The other good news, as I said before, is that RBP and RSP offsets rarely occur, and all the other possibilities that I haven't talked about, they almost never occur. Like, we've seen them very, very, very few times. What indexes are you supporting? Oh, good question. You're playing with AR64, because the GCC AR64 backend generates CFA expressions.
That's what I was talking about. Yeah, yeah, yeah. So, but right now we only support x64, but I'm also gonna talk about this later. Sorry, sorry. But anyways. Either, no. Okay, done? Okay, well. Wait, but we have the minutes buffer for the next one, right? Five minutes. Five minutes. Okay.
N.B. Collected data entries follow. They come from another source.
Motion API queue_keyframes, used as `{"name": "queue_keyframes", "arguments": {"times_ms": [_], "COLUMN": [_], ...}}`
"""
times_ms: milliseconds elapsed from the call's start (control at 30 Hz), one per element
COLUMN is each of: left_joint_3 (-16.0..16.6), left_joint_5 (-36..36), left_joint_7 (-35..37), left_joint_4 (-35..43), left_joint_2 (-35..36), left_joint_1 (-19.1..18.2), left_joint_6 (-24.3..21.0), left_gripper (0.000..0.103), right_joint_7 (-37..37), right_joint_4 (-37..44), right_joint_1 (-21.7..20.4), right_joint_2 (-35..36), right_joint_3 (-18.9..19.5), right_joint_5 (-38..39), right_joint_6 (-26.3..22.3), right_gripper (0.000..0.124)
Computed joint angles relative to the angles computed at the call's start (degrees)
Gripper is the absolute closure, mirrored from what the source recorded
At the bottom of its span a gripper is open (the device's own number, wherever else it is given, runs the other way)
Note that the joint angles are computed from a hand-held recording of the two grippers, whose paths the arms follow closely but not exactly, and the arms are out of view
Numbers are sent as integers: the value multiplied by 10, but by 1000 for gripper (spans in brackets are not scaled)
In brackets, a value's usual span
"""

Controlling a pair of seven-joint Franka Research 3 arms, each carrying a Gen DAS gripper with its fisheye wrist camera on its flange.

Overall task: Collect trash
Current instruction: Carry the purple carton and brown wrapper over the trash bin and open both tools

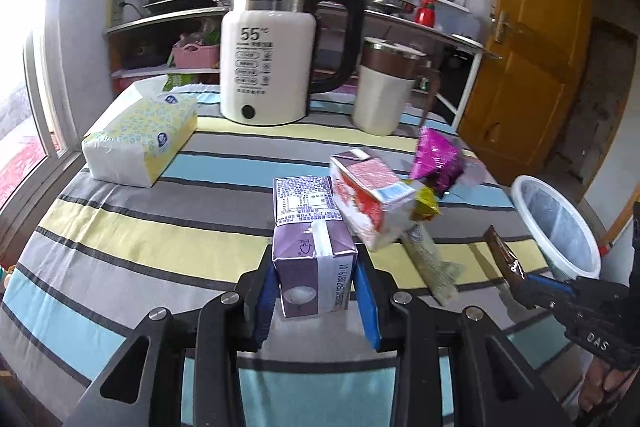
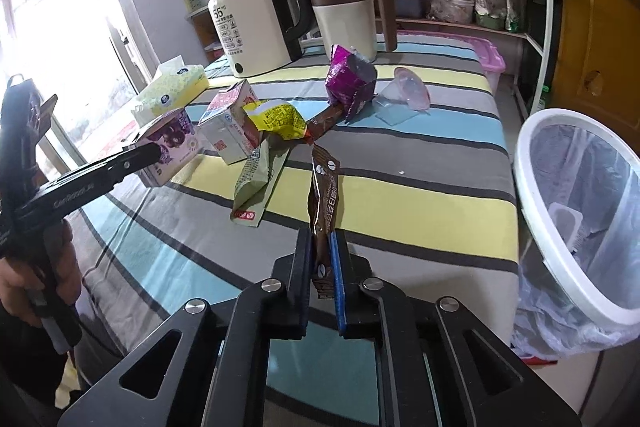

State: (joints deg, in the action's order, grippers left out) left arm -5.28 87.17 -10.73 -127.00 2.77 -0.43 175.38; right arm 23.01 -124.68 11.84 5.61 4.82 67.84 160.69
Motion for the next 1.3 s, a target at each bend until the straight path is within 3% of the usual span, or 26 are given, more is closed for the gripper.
{"name": "queue_keyframes", "arguments": {"times_ms": [367,767,933,1067,1300], "left_joint_3": [-16,-32,-27,-36,-133], "left_joint_5": [60,53,-13,-104,-264], "left_joint_7": [-54,-6,77,184,381], "left_joint_4": [4,87,122,142,178], "left_joint_2": [-24,44,81,110,164], "left_joint_1": [-10,-46,-71,-80,-30], "left_joint_6": [31,76,96,108,96], "left_gripper": [67,67,67,67,67], "right_joint_7": [-26,-40,-29,-18,-12], "right_joint_4": [-21,-38,-43,-43,-36], "right_joint_1": [-2,-13,-23,-34,-54], "right_joint_2": [-27,-53,-58,-59,-51], "right_joint_3": [-11,-32,-42,-51,-59], "right_joint_5": [43,75,76,75,79], "right_joint_6": [9,38,59,74,90], "right_gripper": [116,116,116,116,116]}}
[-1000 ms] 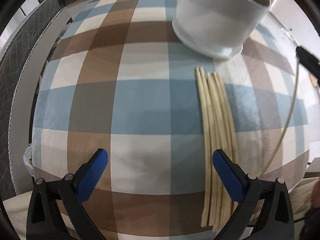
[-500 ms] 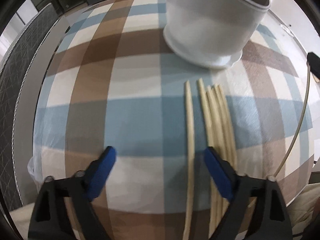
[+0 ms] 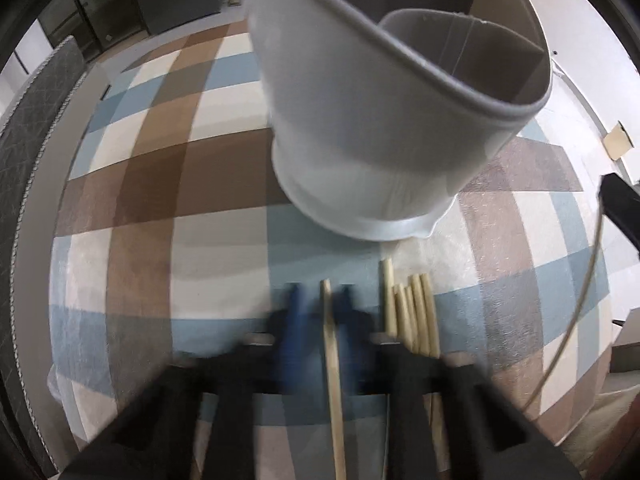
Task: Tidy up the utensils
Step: 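Carry the chopstick with the right tool above the caddy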
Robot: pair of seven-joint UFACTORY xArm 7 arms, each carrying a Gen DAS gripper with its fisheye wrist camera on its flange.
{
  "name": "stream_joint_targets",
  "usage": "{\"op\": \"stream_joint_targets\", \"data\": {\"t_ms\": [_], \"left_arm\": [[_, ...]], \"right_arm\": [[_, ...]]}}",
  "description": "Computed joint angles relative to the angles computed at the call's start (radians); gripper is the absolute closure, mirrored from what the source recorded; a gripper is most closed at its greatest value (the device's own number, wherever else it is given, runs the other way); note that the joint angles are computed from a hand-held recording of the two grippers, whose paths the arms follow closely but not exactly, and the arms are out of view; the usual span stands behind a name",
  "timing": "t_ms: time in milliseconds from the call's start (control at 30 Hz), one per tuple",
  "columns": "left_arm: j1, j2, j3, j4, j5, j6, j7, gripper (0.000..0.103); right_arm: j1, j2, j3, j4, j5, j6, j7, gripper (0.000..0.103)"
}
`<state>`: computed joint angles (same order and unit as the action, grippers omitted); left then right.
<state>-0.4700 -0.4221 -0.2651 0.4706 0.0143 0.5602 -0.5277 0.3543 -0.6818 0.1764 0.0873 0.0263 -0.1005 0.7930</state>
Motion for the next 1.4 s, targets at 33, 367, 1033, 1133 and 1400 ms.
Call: {"op": "stream_joint_targets", "data": {"t_ms": [33,367,1033,1133,1400], "left_arm": [[-0.007,-0.004,0.011,-0.003,-0.017,-0.006,0.008,0.102],[-0.018,-0.161,0.081,-0.11,-0.16,-0.101,0.09,0.103],[-0.062,-0.635,-0.047,-0.168,-0.044,0.014,-0.161,0.103],[-0.079,-0.641,-0.049,-0.138,-0.046,0.05,-0.153,0.103],[-0.073,-0.626,-0.026,-0.08,-0.046,0.046,-0.088,0.103]], "right_arm": [[0.0,0.009,-0.002,0.005,-0.002,-0.005,-0.003,0.1],[-0.039,0.003,0.086,0.033,-0.028,-0.003,-0.017,0.1],[0.07,-0.475,0.241,-0.015,-0.147,0.274,0.111,0.1],[0.061,-0.489,0.259,-0.009,-0.168,0.287,0.135,0.1],[0.028,-0.527,0.234,-0.004,-0.195,0.297,0.159,0.1]]}}
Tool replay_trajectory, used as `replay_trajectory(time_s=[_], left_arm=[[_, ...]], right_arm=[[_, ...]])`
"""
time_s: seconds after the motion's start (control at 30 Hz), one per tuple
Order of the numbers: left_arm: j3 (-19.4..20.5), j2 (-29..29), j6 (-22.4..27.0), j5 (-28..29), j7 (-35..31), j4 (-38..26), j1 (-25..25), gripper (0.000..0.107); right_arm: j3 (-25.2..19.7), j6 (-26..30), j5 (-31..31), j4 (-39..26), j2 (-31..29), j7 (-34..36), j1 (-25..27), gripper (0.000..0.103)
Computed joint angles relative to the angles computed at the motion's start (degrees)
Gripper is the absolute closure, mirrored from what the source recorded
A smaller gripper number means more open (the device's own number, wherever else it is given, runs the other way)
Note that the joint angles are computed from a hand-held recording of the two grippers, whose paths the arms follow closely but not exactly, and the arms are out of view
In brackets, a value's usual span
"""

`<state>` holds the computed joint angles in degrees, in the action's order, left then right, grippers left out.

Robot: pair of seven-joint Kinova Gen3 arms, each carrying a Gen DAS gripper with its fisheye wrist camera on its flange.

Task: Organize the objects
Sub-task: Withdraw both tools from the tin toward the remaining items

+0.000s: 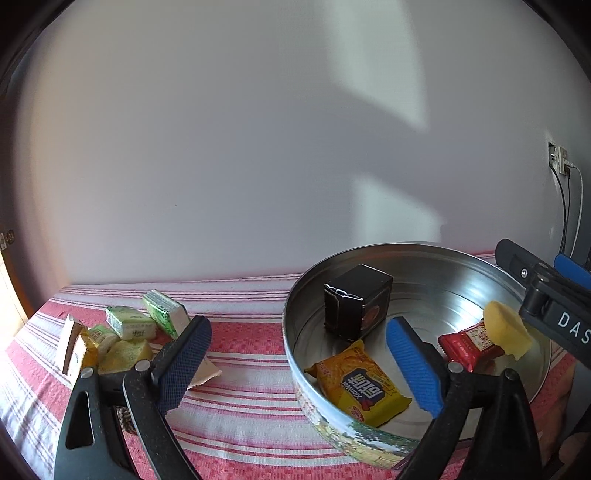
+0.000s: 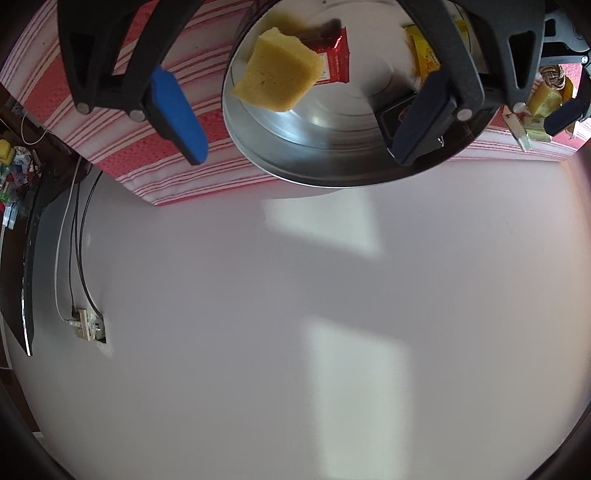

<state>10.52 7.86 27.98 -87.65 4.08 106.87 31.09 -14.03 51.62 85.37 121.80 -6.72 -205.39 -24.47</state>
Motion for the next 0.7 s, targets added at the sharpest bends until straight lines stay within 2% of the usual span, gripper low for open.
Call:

I have two more slides.
Well, anyways, our BPF program, we tried to make it as fast as possible. So this was running on my machine with a bunch of applications that have 90 frames or more. So even the maximum time that it takes is 0.5 milliseconds, which is not terrible on my CPU, which is from late 2017. And this is in a big part
because we have optimized everything for memory. So everything's aligned properly, and we try to fit as many things as possible in the CPU cache. What about high-level languages? So there is a project that I happen to work on, which is called rbperf. So this is something that we're gonna be adding
in the future. Basically, for dynamic languages, you need to have knowledge of the ABI of every interpreter version, and then the stackwalkers are also implemented in BPF. But instead of getting the return addresses, because you have no return addresses there that are meaningful to you, you have to directly extract the function names and other information of the process heap. Our project is called parka.
So there's a couple things that we're gonna be doing, like mix and y mode, that as far as we know, no one else does this in profiling, in debuggers for sure, which is the idea of that different sections will be unwound using different techniques. So for example, if you have a JIT that will be used, like Node.js, that has frame pointers, so you will unwind it with frame pointers, but once you reach the actual code
from your interpreter, which is compiled, and has unwound information, we will use dwarf unwound information. ARM64 support is coming late this year, and this feature is now detailed by default, but it is stable enough that we're gonna be enabling it in a month. And then we're gonna add other runtimes, such as the JVM or Ruby. And then just to say that we are open source, userspace, Apache 2, BPF, and the GPL.
And yeah, all the links are here, and yeah, thank you so much.